“我知道你们不相信我。你们觉得我是资本家,是政客,是那些把你们推入深渊的人的同伙。
你们说得对——我是资本家。我是政客。我跟那些人有千丝万缕的联繫。”
他停顿了一下。
“但我也是一个人。一个跟你们一样会饿、会冷、会生病的人。
一个被疾病夺走了双腿、每天都要在轮椅上度过的人。一个知道什么叫无助、什么叫绝望的人。”
“我不要求你们相信我。我只是请你们听我说完。”
他深吸了一口气。
“这个国家的经济出了问题。不是一个人的问题,不是一个党的问题,是制度的问题。
市场不是万能的,资本家不是慈善家,政府不是摆设。
我们必须做出改变——用合法的手段、和平的手段、民主的手段来改变这个国家。”
“我向你们承诺,如果我当选总统,我会推行一个新的政策。
政府要介入市场,要监管金融,要救济失业,要保障劳工权益。”
他放下扩音器,靠在椅背上。
站台上沉默了很久,隨即响起了稀稀拉拉的掌声。
罗斯福点了点头,没有说话。他举起手,朝那些人挥了挥,然后被助手们推回了专列。
火车开动的时候,利文斯顿站在他旁边。
“你觉得,他们会投票给你吗?”
罗斯福摇了摇头。

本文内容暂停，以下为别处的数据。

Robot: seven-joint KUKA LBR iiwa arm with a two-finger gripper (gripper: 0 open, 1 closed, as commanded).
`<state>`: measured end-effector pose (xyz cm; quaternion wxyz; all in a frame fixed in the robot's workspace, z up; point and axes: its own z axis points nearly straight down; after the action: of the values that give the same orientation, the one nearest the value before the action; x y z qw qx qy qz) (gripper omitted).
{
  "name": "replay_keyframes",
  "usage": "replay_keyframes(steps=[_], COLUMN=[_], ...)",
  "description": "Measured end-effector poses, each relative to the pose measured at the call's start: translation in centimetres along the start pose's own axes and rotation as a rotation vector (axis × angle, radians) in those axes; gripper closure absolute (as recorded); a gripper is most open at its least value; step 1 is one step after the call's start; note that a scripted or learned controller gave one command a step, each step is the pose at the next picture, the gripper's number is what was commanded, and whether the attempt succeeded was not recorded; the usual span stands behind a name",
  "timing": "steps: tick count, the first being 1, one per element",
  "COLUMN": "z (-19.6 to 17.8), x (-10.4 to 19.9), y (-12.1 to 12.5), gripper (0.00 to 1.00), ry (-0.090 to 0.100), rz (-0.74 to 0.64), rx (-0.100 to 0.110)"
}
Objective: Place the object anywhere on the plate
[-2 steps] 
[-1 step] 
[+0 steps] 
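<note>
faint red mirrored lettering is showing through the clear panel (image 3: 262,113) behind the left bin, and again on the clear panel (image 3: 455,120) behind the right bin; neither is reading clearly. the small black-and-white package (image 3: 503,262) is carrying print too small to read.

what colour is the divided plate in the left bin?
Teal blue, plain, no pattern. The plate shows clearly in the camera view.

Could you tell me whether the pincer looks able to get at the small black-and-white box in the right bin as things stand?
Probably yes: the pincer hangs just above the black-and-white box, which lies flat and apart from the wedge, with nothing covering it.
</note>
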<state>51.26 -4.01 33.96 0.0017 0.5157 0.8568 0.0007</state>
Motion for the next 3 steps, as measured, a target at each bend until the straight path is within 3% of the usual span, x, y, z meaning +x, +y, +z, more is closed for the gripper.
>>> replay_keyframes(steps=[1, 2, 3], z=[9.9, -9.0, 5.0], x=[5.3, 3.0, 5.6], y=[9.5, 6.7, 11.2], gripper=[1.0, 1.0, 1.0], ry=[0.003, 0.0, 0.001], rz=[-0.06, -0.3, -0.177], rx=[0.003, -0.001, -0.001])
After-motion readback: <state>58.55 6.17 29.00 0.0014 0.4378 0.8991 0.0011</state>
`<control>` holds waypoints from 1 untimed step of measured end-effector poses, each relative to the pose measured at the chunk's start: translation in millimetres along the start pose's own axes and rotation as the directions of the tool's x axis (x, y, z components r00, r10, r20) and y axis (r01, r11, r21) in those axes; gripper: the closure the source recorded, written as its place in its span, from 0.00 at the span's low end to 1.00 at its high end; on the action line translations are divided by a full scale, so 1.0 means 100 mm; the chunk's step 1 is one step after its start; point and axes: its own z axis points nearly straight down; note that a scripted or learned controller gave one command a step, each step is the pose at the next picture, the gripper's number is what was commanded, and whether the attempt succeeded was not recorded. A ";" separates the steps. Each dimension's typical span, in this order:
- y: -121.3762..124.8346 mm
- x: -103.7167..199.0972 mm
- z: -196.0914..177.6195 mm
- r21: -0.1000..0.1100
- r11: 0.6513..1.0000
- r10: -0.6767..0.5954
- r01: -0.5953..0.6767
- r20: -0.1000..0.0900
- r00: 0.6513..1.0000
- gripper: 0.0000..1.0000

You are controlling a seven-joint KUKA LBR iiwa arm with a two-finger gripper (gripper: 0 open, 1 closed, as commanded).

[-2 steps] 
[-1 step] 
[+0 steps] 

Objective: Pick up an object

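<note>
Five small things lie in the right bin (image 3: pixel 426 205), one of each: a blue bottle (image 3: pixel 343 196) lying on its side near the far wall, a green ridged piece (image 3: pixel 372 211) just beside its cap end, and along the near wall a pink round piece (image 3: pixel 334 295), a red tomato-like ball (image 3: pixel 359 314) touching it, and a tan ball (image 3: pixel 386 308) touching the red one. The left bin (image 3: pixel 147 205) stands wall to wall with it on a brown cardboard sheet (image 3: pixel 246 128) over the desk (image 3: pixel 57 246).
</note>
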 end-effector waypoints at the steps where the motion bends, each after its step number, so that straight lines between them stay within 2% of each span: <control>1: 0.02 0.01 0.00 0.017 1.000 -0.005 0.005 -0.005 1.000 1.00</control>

“不会。但他们至少愿意听了。这就是进步。”
一九三二年十一月,大选结果揭晓。
罗斯福贏了。选举人票四百七十二比五十九,普选票两千两百万比一千五百万。
这是一个压倒性的胜利。
但数字背后,是另一番图景。
黑色的那些州,罗斯福一个都没有贏。
那八个州,全部被美国共產党宣传的候选人威廉·福斯特拿下。
在这些州,民主党的人和共和党的人一样,都成了美国人民眼中的“敌人”。
罗斯福坐在海德公园的书房里,面前摊著那份大选结果的详细报告。
“福斯特拿了多少票?”他问。
利文斯顿翻了翻笔记本。
“大约四百万。不到总数的百分之十。但他在那八个州拿了將近一半的票。底特律、芝加哥、旧金山这些城市,他拿了多数。”
罗斯福把报告放下,靠在椅背上,闭上了眼睛。